*** Begin section ***

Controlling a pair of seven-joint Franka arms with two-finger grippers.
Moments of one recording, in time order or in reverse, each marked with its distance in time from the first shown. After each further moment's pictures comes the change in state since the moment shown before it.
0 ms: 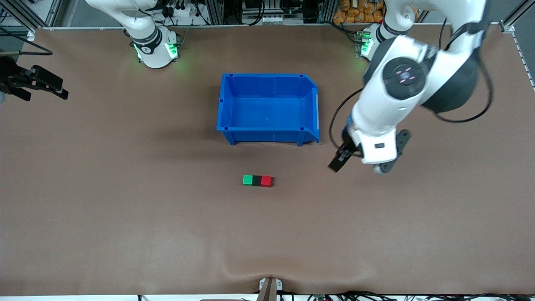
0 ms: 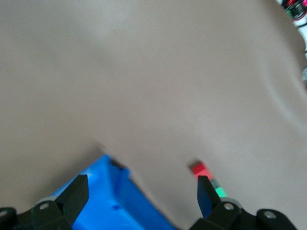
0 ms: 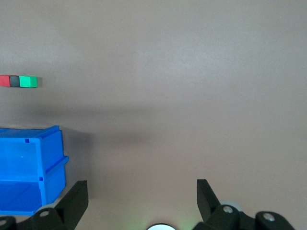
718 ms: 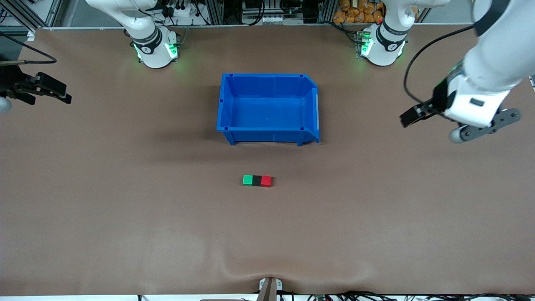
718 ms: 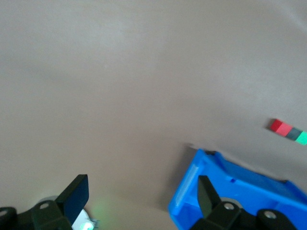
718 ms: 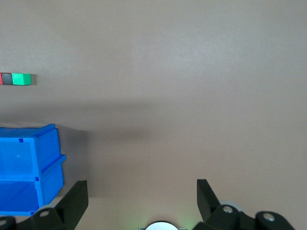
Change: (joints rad) left arm 0.214 -0.211 0.002 -0.016 0.000 -0.258 0.719; right arm -0.005 0.002 -0.009 -0.027 0.000 0.001 0.000
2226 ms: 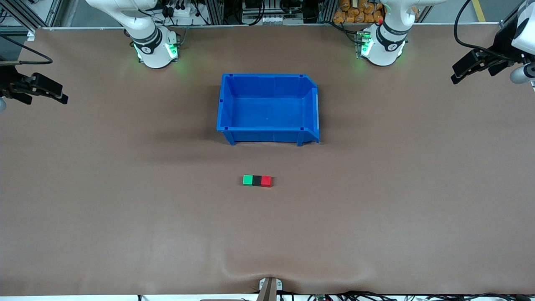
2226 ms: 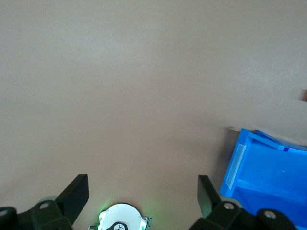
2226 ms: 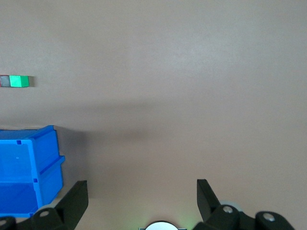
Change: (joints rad) left arm 0.136 -0.326 0.032 -0.297 0.000 0.040 0.287; right arm -0.013 0.000 0.000 0.000 0.000 0.000 0.000
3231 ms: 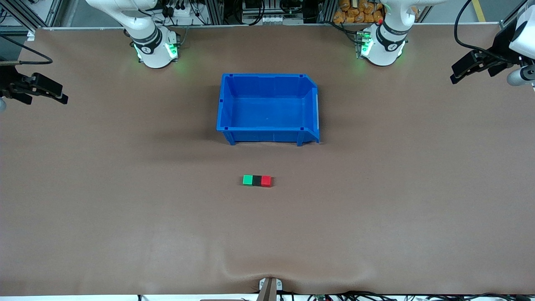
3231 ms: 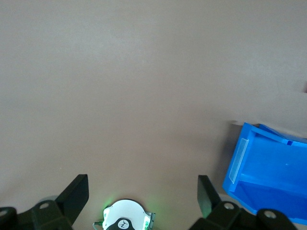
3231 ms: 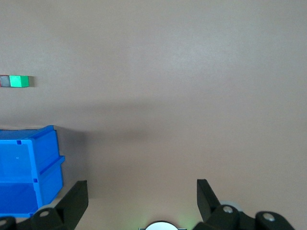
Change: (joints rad) left arm 0.000 0.016 0.001 0.014 0.000 -0.025 0.033; right arm 0.000 0.000 0.000 0.000 0.000 0.000 0.000
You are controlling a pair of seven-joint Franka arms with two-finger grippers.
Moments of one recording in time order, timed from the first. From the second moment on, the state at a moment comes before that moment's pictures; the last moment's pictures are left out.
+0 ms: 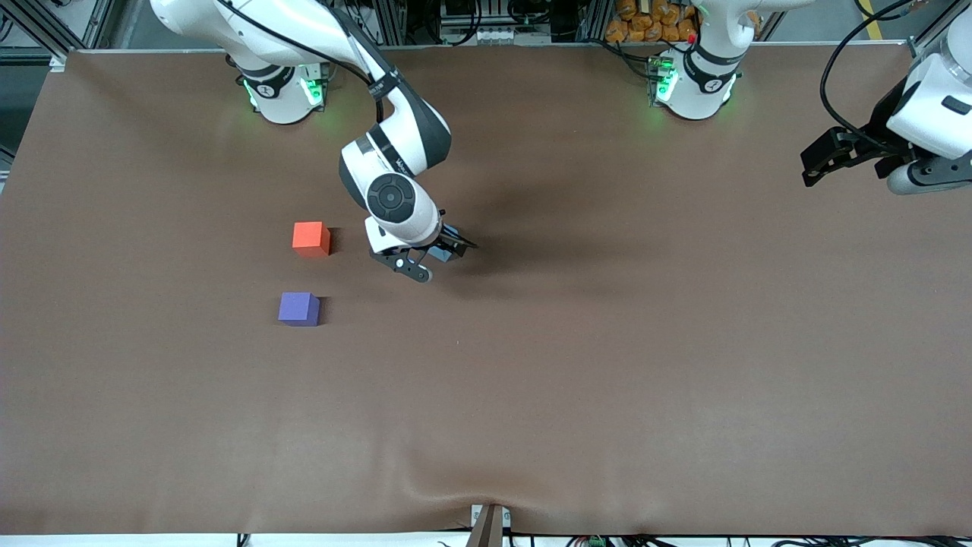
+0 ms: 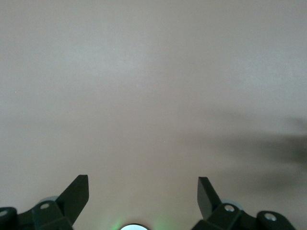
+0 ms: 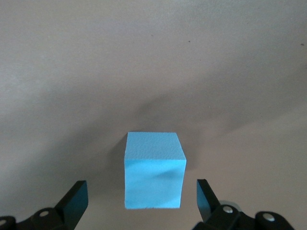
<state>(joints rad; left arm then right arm) -0.02 -0.03 -0.13 -1.53 0.05 1.47 -0.24 0.65 0.49 0.03 -1.86 0.22 2.20 1.03</state>
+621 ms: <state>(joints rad) -0.02 -0.04 -0.14 -1.52 0.05 1.47 -0.24 0.67 0.49 0.03 -1.93 0.23 2.31 1.07</state>
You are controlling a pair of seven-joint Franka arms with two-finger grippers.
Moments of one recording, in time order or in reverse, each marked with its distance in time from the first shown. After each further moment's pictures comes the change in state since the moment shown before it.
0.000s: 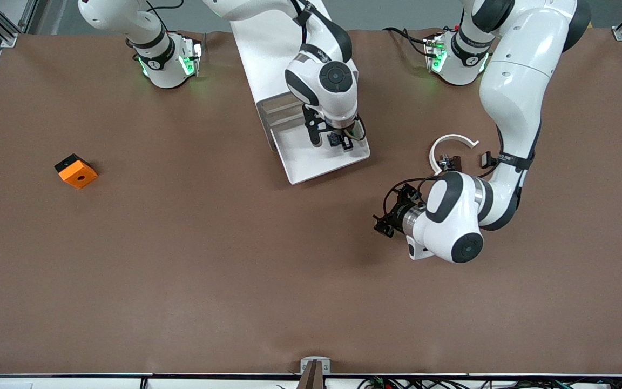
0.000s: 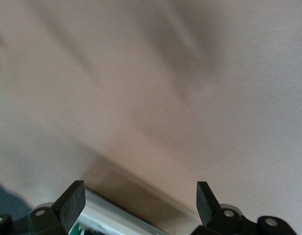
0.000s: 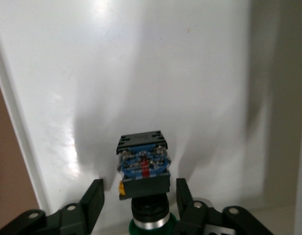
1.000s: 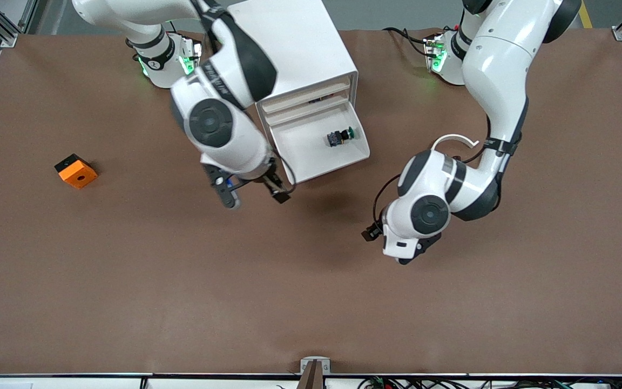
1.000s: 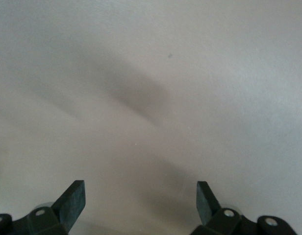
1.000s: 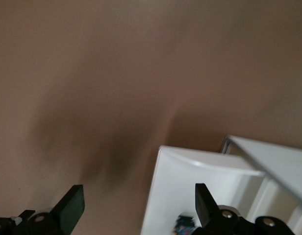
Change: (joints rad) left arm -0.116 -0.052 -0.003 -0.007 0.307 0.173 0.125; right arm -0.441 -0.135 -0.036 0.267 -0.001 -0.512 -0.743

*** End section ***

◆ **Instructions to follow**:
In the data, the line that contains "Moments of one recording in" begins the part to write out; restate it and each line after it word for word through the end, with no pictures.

◆ **Task solution**:
Moments of one recording in time order, timed from the first. From the second moment on, the state at a moment comes before that moment's pictures; the last moment's pictures are left out.
+0 ms: 
+0 ms: 
+0 ms: 
<state>(joints rad; left arm then right arm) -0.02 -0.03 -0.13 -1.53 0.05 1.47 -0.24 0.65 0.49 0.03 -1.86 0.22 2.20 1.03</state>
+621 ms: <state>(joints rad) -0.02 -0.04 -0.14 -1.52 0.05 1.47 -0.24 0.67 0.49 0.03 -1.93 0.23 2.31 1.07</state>
You are controlling a pair of seven-joint Franka arms with two-finger grippers.
Moments of one recording, in time order or in reverse, each marked with its distance in time from the first shown. After each further moment's pictures comes the change in state since the moment shown before it.
0.000s: 
0.000s: 
0.000s: 
1.000s: 
1.000s: 
1.000s: 
Change: (joints rad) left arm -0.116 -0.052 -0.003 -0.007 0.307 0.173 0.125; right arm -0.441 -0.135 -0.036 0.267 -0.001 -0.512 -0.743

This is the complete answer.